Exercise ▸
Go through the listing below and retype exactly the lines starting at the one with "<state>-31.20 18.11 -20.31" and ending at the one with "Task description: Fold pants", skipping pictures.

Source data START

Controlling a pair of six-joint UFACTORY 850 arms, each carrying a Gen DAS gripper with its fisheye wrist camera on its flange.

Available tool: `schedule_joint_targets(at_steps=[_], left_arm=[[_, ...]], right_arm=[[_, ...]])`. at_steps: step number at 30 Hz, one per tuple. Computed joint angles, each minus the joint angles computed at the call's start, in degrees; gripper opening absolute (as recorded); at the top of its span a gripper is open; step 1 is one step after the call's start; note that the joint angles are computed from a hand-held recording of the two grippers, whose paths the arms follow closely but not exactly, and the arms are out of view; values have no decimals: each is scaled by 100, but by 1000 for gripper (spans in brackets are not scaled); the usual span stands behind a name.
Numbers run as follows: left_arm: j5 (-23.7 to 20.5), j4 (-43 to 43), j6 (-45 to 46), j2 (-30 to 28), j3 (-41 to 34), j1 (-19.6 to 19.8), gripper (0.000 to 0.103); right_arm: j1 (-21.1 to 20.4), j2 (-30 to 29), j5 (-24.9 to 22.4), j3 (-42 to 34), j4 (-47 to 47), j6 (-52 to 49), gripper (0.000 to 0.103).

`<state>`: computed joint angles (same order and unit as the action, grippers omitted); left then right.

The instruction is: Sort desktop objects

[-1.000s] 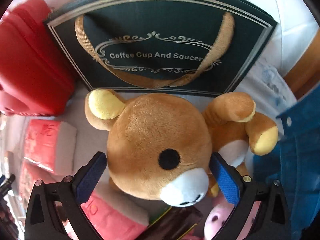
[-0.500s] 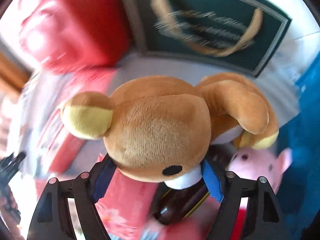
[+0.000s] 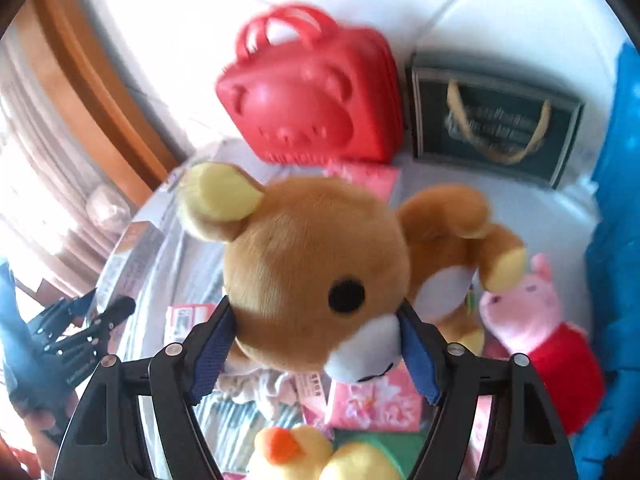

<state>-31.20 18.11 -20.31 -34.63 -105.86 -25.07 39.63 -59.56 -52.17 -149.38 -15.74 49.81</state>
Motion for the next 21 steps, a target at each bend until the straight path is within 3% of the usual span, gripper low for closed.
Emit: schedule_joint_targets(at_steps=[7,8,9,10,13,16,18,21], left_arm=[[613,29,-10,831,869,-310,46],[650,-36,50,913,983,-343,46],[666,-43,73,991,1118,-396,46],[668,-48,94,1046,1225,-431,46],[553,-227,305,1125,1510,-503,46],[425,-435,498,1177,1766,-571,46],[352,-465,531,1173,1835,-587,46],[291,-725,673,1113,1807,-548,46]], right_arm=[[363,1491,653,2123,-1058,1130,61],[391,1517,585,2165,-1103,1180,50],[452,1635,485,2353,-1209,1291,16],[511,1715,282,2474,-1210,1293,5],[593,1953,195,2916,-1203,1551,7],[667,2473,294,3850,-1558,2346,25],[698,2764,322,4346,-1674,2725,45],[667,2975,312,4705,-1674,2869,46]])
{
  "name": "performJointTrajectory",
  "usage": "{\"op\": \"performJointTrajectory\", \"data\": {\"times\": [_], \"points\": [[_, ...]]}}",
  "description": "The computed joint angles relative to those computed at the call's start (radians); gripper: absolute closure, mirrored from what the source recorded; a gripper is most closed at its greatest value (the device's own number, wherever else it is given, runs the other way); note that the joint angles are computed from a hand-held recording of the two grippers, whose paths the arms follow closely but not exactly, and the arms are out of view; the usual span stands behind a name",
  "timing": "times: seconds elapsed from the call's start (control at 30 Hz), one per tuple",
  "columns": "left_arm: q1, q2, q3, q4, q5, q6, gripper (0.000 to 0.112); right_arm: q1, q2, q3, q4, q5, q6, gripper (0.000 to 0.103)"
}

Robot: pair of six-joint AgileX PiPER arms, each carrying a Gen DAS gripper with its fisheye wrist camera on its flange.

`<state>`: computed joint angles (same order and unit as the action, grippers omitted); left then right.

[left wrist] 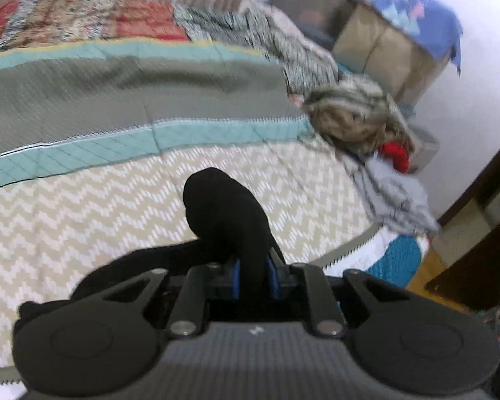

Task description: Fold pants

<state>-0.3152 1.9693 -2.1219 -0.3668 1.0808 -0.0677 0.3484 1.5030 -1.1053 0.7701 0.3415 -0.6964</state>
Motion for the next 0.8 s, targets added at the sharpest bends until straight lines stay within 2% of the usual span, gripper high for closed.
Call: {"op": "performJointTrajectory", "data": {"times": [0.13, 0.27, 0.4, 0.47, 0.5, 0.53, 0.63, 0.7, 0.8], "points": [[0.093, -0.141, 0.195, -0.051, -0.074, 0.061, 0.097, 0.060, 0.043, -0.093, 0.016, 0.041, -0.053, 0.084], [0.189, -0.263, 0.407, -0.077, -0.143, 0.097, 0.097, 0.106, 0.129, -0.216, -0.007, 0.124, -0.041, 0.084], [0.264, -0.318, 0.581, -0.073, -0.210, 0.098, 0.097, 0.143, 0.230, -0.340, -0.040, 0.232, -0.005, 0.083], [0.271, -0.303, 0.641, -0.027, -0.231, 0.079, 0.094, 0.151, 0.304, -0.409, -0.051, 0.329, 0.032, 0.076], [0.266, -0.285, 0.658, 0.005, -0.232, 0.056, 0.088, 0.145, 0.362, -0.470, -0.047, 0.415, 0.050, 0.071], [0.256, -0.269, 0.676, 0.041, -0.240, 0.027, 0.086, 0.142, 0.410, -0.517, -0.053, 0.474, 0.070, 0.059], [0.255, -0.281, 0.755, 0.036, -0.314, 0.017, 0.082, 0.124, 0.429, -0.530, -0.006, 0.510, 0.067, 0.053], [0.267, -0.300, 0.763, 0.009, -0.321, 0.024, 0.072, 0.089, 0.414, -0.534, 0.060, 0.550, 0.030, 0.046], [0.284, -0.350, 0.790, -0.008, -0.345, 0.028, 0.069, 0.046, 0.373, -0.491, 0.183, 0.573, -0.052, 0.045]]}}
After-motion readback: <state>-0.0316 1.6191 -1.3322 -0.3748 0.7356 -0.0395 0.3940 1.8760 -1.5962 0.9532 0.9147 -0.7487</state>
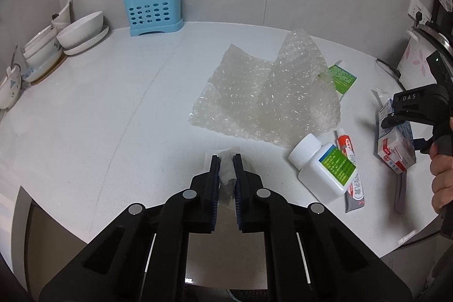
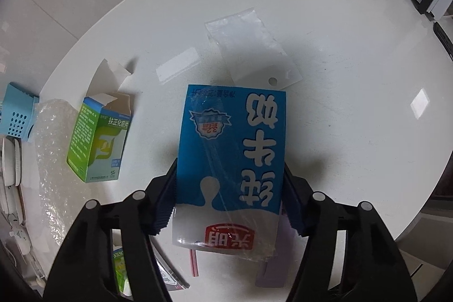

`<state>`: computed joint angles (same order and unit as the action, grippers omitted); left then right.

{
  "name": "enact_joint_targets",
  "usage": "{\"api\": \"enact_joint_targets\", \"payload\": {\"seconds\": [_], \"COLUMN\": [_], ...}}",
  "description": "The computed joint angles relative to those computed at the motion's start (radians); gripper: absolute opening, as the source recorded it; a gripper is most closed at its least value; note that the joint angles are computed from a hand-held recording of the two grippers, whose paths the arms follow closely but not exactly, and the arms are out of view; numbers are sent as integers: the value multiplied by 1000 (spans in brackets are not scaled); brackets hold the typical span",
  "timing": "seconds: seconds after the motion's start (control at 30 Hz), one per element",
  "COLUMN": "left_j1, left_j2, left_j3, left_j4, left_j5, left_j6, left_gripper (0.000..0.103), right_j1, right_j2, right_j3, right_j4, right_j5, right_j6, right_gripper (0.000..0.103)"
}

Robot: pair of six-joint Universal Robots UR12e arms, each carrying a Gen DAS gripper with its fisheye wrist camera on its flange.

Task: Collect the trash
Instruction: 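Grasp the white tissue with the left tool while the right tool grasps the milk carton, then carry the tissue and milk carton down over the black wastebasket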

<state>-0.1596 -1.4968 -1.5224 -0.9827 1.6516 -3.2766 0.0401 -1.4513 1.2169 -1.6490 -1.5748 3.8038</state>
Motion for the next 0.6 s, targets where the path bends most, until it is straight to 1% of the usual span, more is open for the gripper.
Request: {"api": "enact_joint_targets", "payload": {"seconds": [0.13,0.37,0.43,0.57,0.6], "left_j1": [-11,-22,-25,-34,-35], "left_j2": [10,31,40,68,78], "left_j3": [3,1,-2,-18,-24], "left_j4": [5,10,12,21,25], "left_j5": [10,15,14,7,2], "left_j6": [12,15,16,16,15], "left_gripper": [6,5,5,5,5], "right_j1": [-9,-13,-12,-23,-18], "right_j2": [-23,-72,-91,-145,-147], "right_j3": [20,56,71,119,121], "right_j4": [-17,-53,-74,-123,-136], "right_j5": [10,-18,-36,-30,-36], "right_j6": [-22,-59,-82,-141,-151], "right_gripper": [60,60,60,60,60]}}
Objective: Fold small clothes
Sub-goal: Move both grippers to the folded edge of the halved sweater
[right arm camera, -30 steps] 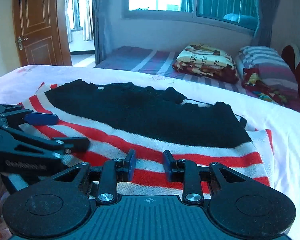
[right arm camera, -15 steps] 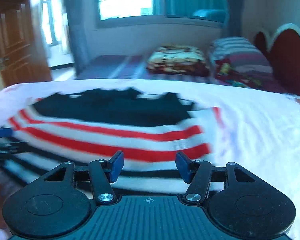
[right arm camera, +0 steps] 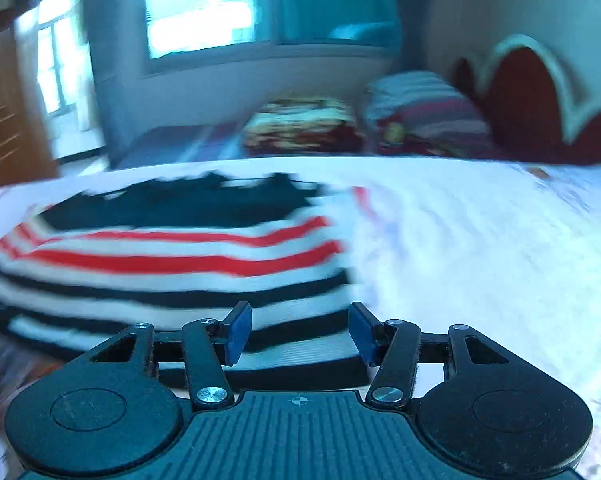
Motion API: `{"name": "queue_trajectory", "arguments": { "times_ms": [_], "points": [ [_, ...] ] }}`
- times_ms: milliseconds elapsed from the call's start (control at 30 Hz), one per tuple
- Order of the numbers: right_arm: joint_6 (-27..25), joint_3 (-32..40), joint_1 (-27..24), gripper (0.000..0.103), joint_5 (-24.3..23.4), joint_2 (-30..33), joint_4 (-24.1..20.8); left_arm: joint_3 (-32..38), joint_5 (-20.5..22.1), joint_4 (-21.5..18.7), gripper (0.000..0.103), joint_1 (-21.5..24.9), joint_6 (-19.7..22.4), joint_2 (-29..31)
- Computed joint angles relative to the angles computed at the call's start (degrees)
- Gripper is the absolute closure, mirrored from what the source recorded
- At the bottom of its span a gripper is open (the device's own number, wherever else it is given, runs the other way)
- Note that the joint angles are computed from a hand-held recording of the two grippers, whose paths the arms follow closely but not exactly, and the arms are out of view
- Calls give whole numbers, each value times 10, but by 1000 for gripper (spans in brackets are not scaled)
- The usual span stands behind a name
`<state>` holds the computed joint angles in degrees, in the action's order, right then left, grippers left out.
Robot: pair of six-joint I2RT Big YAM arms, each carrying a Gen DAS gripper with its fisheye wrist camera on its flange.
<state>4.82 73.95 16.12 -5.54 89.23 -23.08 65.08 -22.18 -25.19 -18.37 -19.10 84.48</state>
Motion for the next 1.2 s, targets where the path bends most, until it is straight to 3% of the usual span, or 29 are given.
{"name": "queue_trajectory", "arguments": {
  "times_ms": [33,67,100,233,400,500,600,667,733,833,900,1000,1033,1100,1133,1200],
  "points": [
    [1,11,-7,51,-3,7,-20,0,4,-4,23,4,-4,0],
    [5,18,-11,59,-6,13,-34,-1,8,-5,23,5,-5,-1],
    [8,28,-17,80,-26,22,-50,-1,9,-6,23,5,-4,1],
    [19,22,-31,96,-57,19,-66,1,6,-8,23,3,-3,4],
    [-31,-3,-26,97,-29,1,-65,-9,18,3,21,10,5,-2],
    [-29,5,-22,96,-11,4,-78,-9,16,-1,21,11,4,-5],
    [-13,-18,-8,96,22,-21,-20,8,-18,-12,23,-11,7,0],
    [-18,-20,8,96,-9,-29,-7,23,-14,-6,23,-32,20,12],
    [-25,-1,29,96,-43,-13,-26,50,-7,-18,23,-51,17,37],
    [-52,6,63,94,-29,6,-35,79,-20,-36,23,-72,8,67],
    [-64,-4,74,83,-4,10,-23,79,-28,-38,22,-74,4,71],
    [-59,-21,63,55,5,8,1,64,-24,-31,21,-66,10,61],
    [-59,-24,55,54,5,7,2,56,-25,-27,20,-63,14,56],
    [-50,-24,35,58,-13,7,-4,46,-26,-26,19,-56,10,48],
    [-50,-26,25,71,-21,3,-8,41,-25,-25,19,-53,8,43],
    [-54,-28,14,78,-25,-1,-14,37,-26,-25,19,-51,13,38]
  ]
}}
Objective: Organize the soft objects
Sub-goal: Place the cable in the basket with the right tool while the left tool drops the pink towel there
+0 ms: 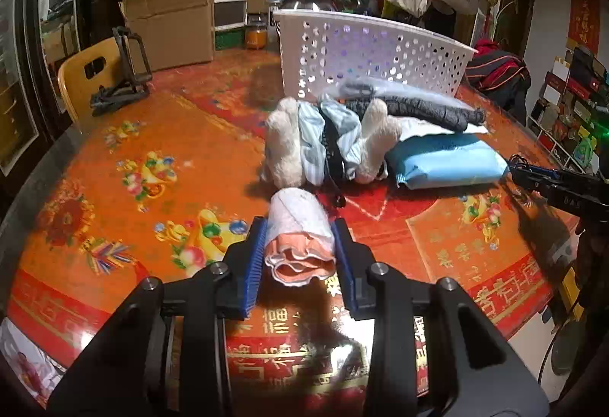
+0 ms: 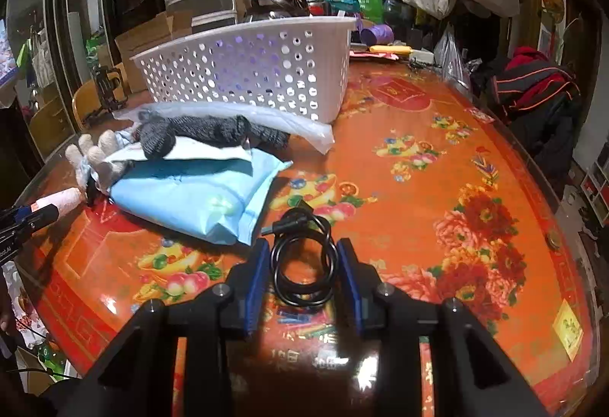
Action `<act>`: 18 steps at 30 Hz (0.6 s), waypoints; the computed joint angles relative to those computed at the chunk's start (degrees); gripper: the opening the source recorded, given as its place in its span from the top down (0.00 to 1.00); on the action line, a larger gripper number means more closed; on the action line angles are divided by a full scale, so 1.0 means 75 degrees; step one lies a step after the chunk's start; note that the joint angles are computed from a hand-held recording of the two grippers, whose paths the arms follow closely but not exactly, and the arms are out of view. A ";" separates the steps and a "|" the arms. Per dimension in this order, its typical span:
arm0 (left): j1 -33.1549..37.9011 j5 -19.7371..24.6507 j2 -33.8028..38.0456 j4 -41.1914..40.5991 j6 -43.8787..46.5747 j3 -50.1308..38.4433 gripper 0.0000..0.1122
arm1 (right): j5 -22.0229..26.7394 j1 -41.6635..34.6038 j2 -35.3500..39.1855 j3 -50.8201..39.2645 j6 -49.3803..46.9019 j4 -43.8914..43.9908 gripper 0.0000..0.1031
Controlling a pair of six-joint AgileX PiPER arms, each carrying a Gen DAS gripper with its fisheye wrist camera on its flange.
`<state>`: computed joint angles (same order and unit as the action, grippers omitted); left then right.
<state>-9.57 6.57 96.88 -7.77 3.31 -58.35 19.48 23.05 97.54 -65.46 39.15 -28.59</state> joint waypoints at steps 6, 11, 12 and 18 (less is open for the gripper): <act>0.0047 -0.0188 -0.0408 0.0329 -0.0346 0.0188 0.72 | 0.0031 0.0154 -0.0285 0.0061 0.0451 -0.0513 0.66; 0.0100 -0.0208 -0.0750 0.0004 -0.0072 0.0193 0.72 | 0.0105 0.0134 -0.0437 -0.0151 0.0123 -0.0259 0.66; 0.0120 -0.0172 -0.0787 -0.0032 -0.0067 0.0133 0.72 | 0.0141 0.0113 -0.0440 -0.0238 0.0016 -0.0176 0.66; 0.0284 0.0518 -0.0727 -0.0944 0.0774 -0.0980 0.72 | 0.0519 -0.0156 -0.0248 -0.1363 -0.1594 0.1153 0.66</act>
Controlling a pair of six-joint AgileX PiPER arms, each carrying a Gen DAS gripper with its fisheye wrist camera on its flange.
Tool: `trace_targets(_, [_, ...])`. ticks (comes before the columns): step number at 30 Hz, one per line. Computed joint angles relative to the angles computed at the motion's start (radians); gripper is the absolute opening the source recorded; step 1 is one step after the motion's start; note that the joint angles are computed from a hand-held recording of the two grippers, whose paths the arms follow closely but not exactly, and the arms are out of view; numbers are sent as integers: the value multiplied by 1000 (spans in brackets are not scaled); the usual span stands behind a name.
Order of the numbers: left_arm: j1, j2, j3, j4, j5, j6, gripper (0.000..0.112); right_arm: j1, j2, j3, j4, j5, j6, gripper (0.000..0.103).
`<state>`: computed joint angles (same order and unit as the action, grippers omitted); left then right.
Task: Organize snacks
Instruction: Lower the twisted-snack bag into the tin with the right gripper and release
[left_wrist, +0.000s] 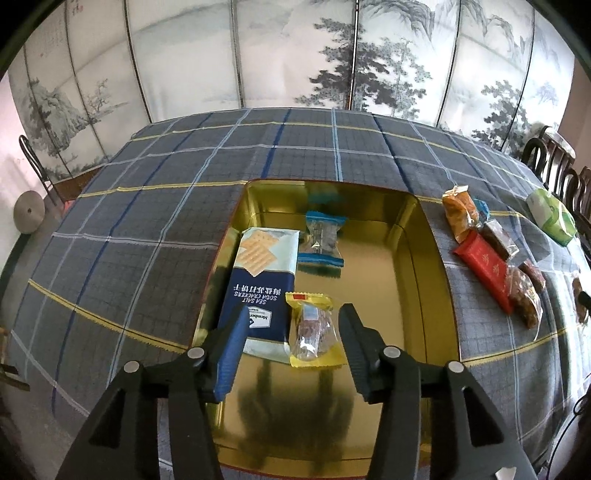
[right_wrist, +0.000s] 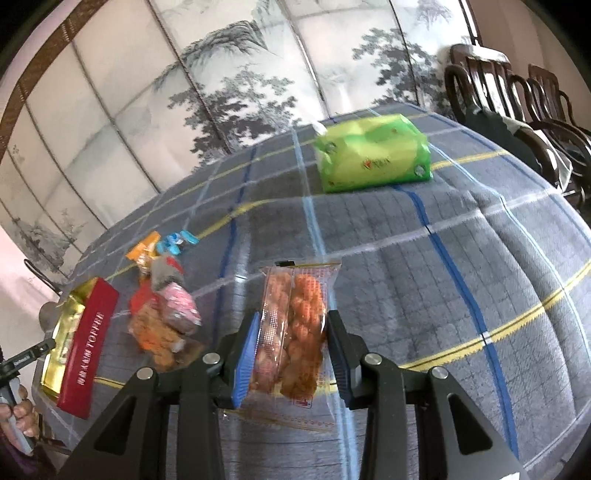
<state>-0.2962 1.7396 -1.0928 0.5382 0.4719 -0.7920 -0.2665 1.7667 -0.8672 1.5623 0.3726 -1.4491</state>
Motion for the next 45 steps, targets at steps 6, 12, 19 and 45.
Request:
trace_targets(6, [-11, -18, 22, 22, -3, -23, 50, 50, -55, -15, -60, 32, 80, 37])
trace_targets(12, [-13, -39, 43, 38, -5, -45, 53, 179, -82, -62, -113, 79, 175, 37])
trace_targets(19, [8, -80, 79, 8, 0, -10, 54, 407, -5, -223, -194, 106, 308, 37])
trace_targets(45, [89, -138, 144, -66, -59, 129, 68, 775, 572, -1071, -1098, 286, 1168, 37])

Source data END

Output of the exercise ▸
<state>-31.20 18.11 -20.31 -34.63 -105.86 -25.07 39.63 -59.56 -52.17 -149.38 -15.74 49.81</state>
Motion for the next 21 steps, a target at each bend until the straight path is within 3% of the usual span, gripper low for closed.
Emit: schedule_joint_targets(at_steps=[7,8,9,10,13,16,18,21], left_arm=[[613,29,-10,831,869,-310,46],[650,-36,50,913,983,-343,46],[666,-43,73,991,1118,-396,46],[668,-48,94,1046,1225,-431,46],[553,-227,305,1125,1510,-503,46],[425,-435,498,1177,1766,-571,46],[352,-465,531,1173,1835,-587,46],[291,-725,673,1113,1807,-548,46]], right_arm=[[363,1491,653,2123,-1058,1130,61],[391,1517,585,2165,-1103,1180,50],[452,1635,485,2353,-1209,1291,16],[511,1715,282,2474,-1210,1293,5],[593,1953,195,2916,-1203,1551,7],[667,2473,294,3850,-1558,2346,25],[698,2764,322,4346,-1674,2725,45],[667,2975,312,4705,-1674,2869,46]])
{
  "name": "performJointTrajectory",
  "usage": "{\"op\": \"performJointTrajectory\", \"data\": {\"times\": [_], \"points\": [[_, ...]]}}",
  "description": "The computed joint angles relative to those computed at the call's start (radians); gripper: absolute closure, mirrored from what the source recorded; a gripper is most closed at its greatest value (the device's own number, wherever else it is given, runs the other way); note that the joint angles are computed from a hand-held recording of the two grippers, whose paths the arms follow closely but not exactly, and the arms are out of view; the usual span stands behind a name",
  "timing": "times: seconds elapsed from the call's start (control at 30 Hz), one per tuple",
  "columns": "left_arm: q1, q2, q3, q4, q5, q6, gripper (0.000 to 0.112); right_arm: q1, q2, q3, q4, q5, q6, gripper (0.000 to 0.103)"
}

Robot: pair of six-joint AgileX PiPER arms, each carrying a Gen DAS gripper with its fisheye wrist camera on its flange.

`<state>`: computed joint angles (same order and unit as the action, grippers omitted); left then right.

[left wrist] 

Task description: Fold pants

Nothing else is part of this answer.